Monsieur le ministre, mes chers collègues, « plus que toute autre création humaine, le livre est le fléau des dictatures. » Cette phrase du romancier Alberto Manguel prouve bien que le livre est à distinguer, comme le monde de la culture et de la création en général, dans nos démocraties.
Le livre suit notre histoire ; l'instruction et la lecture ont écrit l'histoire, permettant aux peuples de s'émanciper et d'acquérir les droits d'aujourd'hui. Est-ce alors à la culture et à la création de s'adapter à l'économie ? Non, bien sûr, mais c'est malgré tout ce qu'a créé la loi de modernisation de l'économie, en plaçant le livre sous le joug économique, en faisant l'amalgame avec la grande distribution. La loi de modernisation de l'économie, adoptée le 23 juillet 2008, protège les fournisseurs des grandes surfaces, mais les distributeurs de livres sont des PME qui n'ont pas les mêmes méthodes.
Cet amalgame se retrouve d'ailleurs pour les détaillants en musique, instruments et partitions. Ce délai de paiement imposé est alors accentué par le caractère transfrontalier, moins fréquent pour le livre, un livre français étant évidemment peu distribué à l'étranger. Un tel délai de paiement pour les fournisseurs de matériels de musique pénalise donc le détaillant, le fournisseur et le client.
Le détaillant n'ayant plus la possibilité de négocier ces délais de paiement, il travaille avec un minimum de stocks, et doit négocier avec les banques au niveau de la trésorerie, ce qui peut poser problème. Ou alors il se tourne vers des fournisseurs étrangers.
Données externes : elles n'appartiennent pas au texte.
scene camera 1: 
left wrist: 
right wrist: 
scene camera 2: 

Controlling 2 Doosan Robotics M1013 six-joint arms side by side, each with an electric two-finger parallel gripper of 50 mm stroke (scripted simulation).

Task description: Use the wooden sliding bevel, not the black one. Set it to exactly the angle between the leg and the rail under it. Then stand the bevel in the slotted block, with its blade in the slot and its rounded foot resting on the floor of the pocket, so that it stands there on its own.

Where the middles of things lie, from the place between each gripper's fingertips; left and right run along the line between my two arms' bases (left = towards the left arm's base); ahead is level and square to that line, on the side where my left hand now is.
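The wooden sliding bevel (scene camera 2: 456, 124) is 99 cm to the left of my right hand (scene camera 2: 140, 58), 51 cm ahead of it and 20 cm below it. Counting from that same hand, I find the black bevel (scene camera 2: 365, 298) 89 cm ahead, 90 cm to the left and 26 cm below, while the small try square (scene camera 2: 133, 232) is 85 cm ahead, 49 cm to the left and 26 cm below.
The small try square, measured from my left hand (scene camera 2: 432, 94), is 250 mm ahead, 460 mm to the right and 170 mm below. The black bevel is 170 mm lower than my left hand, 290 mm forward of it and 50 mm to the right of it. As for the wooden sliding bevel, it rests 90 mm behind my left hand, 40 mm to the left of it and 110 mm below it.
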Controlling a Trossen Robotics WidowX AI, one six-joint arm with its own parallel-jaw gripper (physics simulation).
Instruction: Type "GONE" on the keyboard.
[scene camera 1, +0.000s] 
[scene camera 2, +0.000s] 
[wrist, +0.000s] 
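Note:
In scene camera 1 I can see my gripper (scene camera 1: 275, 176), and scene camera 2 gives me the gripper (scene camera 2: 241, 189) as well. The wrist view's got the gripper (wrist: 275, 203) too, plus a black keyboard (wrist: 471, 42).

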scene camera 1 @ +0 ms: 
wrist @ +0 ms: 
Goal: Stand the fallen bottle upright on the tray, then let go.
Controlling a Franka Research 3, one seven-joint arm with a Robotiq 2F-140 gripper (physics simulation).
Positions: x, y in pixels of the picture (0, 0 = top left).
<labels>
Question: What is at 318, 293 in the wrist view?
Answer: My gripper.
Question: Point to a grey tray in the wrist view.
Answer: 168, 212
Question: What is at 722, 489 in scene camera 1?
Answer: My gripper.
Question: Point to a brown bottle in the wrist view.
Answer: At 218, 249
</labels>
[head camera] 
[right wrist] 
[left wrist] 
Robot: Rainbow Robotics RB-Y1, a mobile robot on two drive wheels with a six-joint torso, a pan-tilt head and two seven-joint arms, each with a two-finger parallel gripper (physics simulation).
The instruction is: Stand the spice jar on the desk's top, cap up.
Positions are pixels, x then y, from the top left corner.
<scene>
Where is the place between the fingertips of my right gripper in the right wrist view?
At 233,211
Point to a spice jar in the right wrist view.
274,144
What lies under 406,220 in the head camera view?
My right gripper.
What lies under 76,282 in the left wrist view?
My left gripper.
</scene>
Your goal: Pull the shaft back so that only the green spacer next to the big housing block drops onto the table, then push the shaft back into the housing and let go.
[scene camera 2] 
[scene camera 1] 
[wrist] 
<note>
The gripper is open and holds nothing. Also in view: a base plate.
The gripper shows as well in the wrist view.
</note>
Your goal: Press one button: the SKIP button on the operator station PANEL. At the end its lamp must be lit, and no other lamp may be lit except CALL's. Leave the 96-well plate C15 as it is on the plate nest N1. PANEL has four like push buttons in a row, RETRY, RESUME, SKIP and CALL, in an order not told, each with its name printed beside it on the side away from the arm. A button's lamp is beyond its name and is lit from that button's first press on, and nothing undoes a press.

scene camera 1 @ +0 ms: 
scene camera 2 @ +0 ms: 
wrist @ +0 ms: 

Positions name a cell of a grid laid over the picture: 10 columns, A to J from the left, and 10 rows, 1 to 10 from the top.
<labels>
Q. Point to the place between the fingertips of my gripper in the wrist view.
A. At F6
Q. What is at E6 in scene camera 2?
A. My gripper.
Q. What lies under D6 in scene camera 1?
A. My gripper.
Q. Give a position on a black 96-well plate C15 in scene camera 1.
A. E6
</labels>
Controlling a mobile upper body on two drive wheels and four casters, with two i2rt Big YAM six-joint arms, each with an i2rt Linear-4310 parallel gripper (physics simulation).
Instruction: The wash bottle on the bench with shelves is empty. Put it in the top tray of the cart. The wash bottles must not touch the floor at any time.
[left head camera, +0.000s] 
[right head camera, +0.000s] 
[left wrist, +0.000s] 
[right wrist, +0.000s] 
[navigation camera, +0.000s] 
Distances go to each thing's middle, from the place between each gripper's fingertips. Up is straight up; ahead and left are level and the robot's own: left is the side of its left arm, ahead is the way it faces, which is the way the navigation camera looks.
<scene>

Le fournisseur vend moins, le détaillant étant plus frileux à l'achat de stocks. Aussi, notamment dans les territoires transfrontaliers, comme la Lorraine, où l'élu que je suis est interpellé sur cet aspect de la question, les détaillants se tournent vers des fournisseurs étrangers – en Belgique, en Suisse, au Luxembourg – avec lesquels la négociation des délais de paiement est possible, au détriment des fournisseurs français, de l'économie de notre pays et de sa fiscalité.
Pour le consommateur, enfin, la baisse des stocks et le choix de fournisseurs étrangers limitent le choix en magasin, et l'économie nationale en pâtit.
Je souhaite appeler votre attention, monsieur le ministre, sur le fait que la loi de modernisation de l'économie, aux nombreux dégâts collatéraux, n'a pas été dommageable qu'au livre. Parfois, à la spécificité culturelle peuvent s'ajouter d'autres spécificités, comme la situation transfrontalière, que je viens d'évoquer, qui méritent toute l'attention du législateur pour ce que vous appelez « l'exception qui confirme la règle ». Je pense qu'il y a aussi en ce domaine matière à modifier la loi.
Voter cette loi, c'est adapter l'économie au secteur du livre, disais-je. On parle souvent de spécificité culturelle française, mais il s'agit de bien plus que d'une spécificité. La culture, la création sont le socle de notre identité commune.